_What the task asks_: Comb through the entries for "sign" and pull out each line that holds it.

_Dataset content_:

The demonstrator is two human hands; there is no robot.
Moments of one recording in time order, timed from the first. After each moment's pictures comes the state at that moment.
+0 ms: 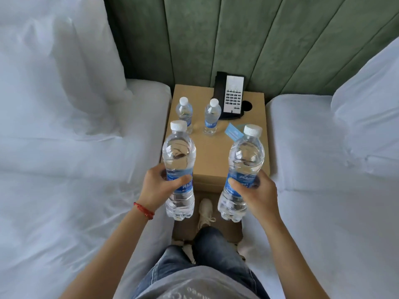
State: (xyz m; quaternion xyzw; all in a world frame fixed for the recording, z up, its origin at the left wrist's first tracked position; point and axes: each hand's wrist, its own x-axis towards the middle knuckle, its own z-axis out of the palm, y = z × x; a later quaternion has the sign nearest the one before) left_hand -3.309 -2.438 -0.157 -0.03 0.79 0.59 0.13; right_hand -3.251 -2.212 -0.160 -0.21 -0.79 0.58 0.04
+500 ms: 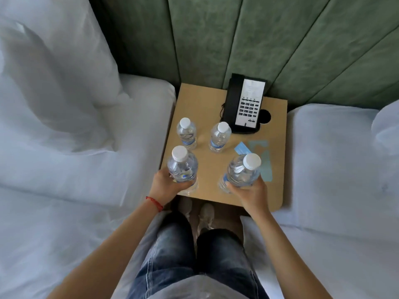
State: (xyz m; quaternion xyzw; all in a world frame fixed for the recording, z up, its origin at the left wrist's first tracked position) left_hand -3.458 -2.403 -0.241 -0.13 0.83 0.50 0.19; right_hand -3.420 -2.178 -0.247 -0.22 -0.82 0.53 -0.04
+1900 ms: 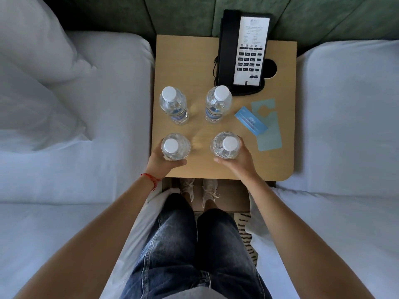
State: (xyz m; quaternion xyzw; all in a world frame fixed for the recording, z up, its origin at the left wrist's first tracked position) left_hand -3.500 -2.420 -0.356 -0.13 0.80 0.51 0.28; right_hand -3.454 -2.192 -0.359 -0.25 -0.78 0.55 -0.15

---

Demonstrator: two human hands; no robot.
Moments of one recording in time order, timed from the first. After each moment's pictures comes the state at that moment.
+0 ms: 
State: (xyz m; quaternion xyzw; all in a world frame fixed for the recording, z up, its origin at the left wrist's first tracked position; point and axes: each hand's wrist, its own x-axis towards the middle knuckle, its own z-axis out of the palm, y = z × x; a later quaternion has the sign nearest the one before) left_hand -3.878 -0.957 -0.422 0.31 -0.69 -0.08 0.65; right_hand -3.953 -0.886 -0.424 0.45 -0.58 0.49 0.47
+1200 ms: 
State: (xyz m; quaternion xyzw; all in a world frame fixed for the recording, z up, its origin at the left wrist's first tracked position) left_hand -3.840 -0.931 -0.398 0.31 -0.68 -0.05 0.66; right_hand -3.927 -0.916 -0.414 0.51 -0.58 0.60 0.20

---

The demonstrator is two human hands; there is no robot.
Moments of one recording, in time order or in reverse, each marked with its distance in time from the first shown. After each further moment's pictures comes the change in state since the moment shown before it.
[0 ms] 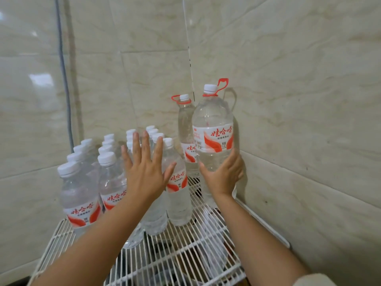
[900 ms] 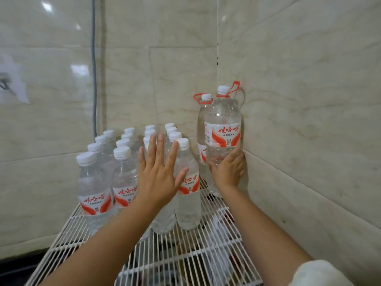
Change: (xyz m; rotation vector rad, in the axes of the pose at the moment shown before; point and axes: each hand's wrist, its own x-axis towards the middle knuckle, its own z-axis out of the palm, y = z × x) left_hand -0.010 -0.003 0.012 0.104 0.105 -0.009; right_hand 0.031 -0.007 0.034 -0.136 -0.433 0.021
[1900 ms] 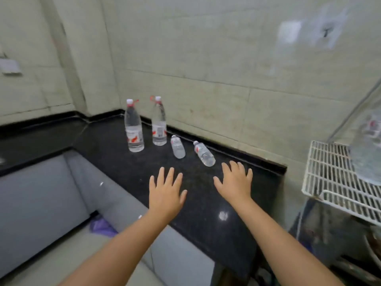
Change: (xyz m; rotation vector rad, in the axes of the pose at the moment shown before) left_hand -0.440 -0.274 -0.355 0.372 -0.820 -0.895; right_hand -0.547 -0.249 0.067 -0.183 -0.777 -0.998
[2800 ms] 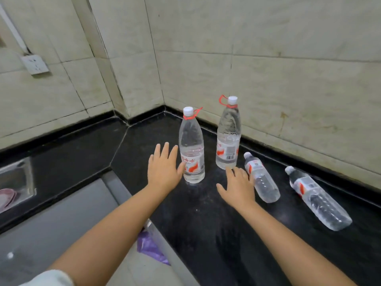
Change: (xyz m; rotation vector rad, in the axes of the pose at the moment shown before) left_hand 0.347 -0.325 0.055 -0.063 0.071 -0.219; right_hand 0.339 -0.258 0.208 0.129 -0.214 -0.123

_Task answer_:
State: (xyz m; quaternion xyzw; all in a world frame fixed for the recording, z up, its origin at the left wrist's first tracked position; point and axes: each hand's wrist, its own x-axis towards the middle knuckle, its own z-axis out of the palm, y = z × x; a later quaternion has the sign nearest the one before) left_hand -3.309 -2.438 -0.157 -0.03 0.79 0.59 0.13; right_hand -3.251 -2.212 -0.160 -0.21 -0.79 0.58 0.04
State: (xyz m; quaternion xyzw; all in a world frame fixed for the recording, z up, its origin at the left wrist's first tracked position; point and axes: each hand's wrist, its own x-axis towards the middle knuckle, its own z-axis out of the palm, y = z × x; a later quaternion has the sign nearest the one before) left_hand -3.878 -0.957 -0.422 0.31 -0.69 -0.08 0.65; right_hand -3.953 -0.886 -0.424 0.45 -0.58 0.49 0.47

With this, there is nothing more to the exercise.